■ Task prompt ■
The count of lines below that include the string "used" is the whole answer.

Saved data entries:
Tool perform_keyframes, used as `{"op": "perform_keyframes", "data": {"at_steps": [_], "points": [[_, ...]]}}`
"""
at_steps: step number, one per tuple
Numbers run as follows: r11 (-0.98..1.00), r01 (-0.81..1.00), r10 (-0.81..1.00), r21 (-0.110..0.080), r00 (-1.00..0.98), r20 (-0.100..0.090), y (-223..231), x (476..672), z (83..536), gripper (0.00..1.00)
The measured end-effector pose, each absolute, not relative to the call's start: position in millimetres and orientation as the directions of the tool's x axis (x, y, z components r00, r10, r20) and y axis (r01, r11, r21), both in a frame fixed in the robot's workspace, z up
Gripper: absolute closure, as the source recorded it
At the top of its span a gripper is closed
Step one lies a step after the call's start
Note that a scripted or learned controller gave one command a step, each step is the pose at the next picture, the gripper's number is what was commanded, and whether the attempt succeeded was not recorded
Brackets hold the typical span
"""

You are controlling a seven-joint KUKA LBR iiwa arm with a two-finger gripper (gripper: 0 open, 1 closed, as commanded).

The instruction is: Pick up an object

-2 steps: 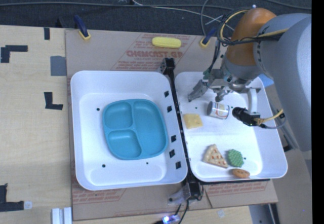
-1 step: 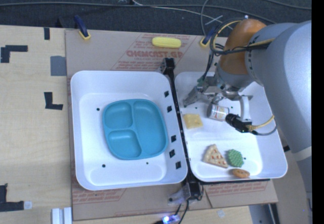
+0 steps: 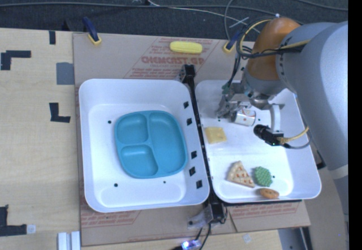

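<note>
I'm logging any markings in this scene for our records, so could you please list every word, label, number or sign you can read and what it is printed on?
Red print on the cardboard sheet under the bins, above the left bin: one large line and a smaller line beneath it, both too blurred to read reliably.
No legible text on the blue divided plate, the food pieces in the right bin, the yellow item or the arm.

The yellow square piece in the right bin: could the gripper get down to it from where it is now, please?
Probably yes: the yellow square piece lies flat and alone on the right bin floor, just below-left of the gripper, nothing covering it.
</note>
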State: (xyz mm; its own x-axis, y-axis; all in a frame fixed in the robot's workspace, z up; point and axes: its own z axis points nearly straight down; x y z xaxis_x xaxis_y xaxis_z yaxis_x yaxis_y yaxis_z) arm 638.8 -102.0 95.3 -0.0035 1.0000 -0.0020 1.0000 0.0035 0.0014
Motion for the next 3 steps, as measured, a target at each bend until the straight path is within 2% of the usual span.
{"op": "perform_keyframes", "data": {"at_steps": [2, 3], "points": [[0.001, 1.0, 1.0, 0.003, -0.001, 0.0, -104.7, 646.4, 208.6, 1.0], [0.007, 1.0, 1.0, -0.001, -0.007, 0.001, -42.2, 638.2, 205.1, 1.0]]}}
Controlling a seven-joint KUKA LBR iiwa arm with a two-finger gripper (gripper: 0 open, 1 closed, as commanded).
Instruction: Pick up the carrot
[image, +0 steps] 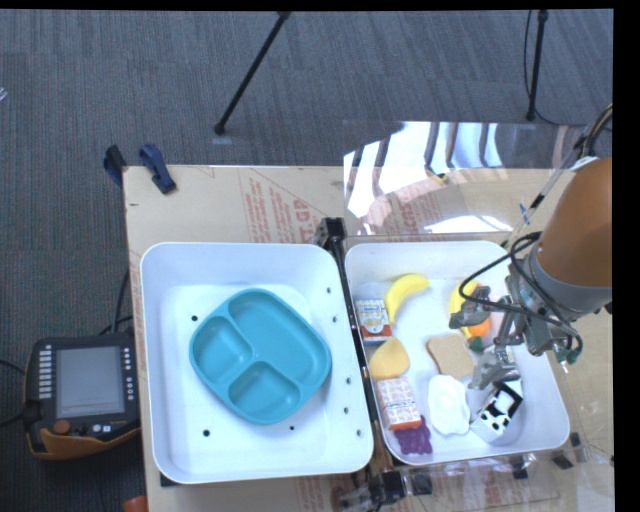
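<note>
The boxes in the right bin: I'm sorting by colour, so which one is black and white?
The black-and-white box near the bin's lower right corner, just below the gripper. The other two, an orange-red carton and a small box, lie along the left wall.

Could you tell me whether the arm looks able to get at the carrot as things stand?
Probably yes. The claw hangs right over the carrot in the right bin, and nothing lies on top of it. The bread and banana sit close by but beside it.
</note>
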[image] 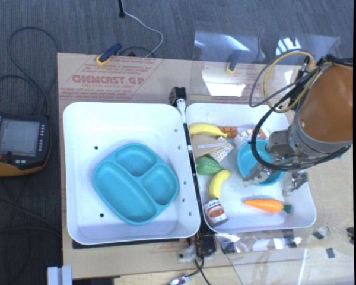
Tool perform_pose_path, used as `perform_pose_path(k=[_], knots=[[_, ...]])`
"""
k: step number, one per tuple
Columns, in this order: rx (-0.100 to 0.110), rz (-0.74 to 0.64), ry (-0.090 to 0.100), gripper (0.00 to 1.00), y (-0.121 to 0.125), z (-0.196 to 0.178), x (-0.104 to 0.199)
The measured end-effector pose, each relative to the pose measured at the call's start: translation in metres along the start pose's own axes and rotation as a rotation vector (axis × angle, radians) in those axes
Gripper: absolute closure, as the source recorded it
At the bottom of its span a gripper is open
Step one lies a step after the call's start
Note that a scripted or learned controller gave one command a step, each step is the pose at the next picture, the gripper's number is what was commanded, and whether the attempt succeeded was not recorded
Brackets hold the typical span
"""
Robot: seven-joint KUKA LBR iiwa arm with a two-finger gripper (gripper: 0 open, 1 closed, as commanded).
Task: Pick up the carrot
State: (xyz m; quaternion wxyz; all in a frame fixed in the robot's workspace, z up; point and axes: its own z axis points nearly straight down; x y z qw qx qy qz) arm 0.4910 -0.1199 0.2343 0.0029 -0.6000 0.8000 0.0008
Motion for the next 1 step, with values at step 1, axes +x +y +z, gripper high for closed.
perform_pose_path(k=[1], knots=[[0.005, -0.205, 0.003, 0.00, -0.0037, 0.1419, 0.0283]])
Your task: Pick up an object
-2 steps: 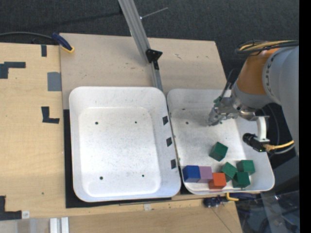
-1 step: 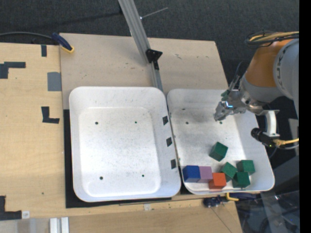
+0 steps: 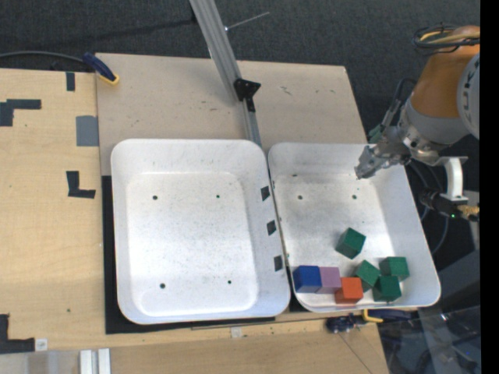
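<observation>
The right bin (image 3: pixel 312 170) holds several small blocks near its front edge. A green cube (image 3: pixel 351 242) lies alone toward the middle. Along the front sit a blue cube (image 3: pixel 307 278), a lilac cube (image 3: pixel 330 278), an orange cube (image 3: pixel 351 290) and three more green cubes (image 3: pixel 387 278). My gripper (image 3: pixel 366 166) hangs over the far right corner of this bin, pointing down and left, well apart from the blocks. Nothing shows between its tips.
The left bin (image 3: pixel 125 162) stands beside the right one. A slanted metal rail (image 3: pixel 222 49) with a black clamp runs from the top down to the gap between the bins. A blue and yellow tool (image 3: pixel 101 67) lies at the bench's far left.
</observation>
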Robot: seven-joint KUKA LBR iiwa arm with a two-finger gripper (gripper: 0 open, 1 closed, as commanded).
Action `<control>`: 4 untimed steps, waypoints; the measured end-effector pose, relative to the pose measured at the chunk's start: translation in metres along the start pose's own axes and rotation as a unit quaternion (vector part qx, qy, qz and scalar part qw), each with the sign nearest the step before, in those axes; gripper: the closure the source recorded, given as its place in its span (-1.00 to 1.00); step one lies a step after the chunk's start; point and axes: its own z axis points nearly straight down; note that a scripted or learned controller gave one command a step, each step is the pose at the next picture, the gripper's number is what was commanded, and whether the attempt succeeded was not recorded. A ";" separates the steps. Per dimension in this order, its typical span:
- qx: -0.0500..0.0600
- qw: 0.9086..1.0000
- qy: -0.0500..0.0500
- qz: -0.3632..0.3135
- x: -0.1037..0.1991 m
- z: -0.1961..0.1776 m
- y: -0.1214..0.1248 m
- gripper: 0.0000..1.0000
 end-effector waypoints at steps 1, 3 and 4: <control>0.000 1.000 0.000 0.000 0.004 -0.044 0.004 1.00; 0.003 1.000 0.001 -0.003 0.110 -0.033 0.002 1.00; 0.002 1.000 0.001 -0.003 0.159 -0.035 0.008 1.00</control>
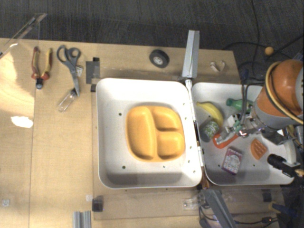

■ Result of the exercise ■
2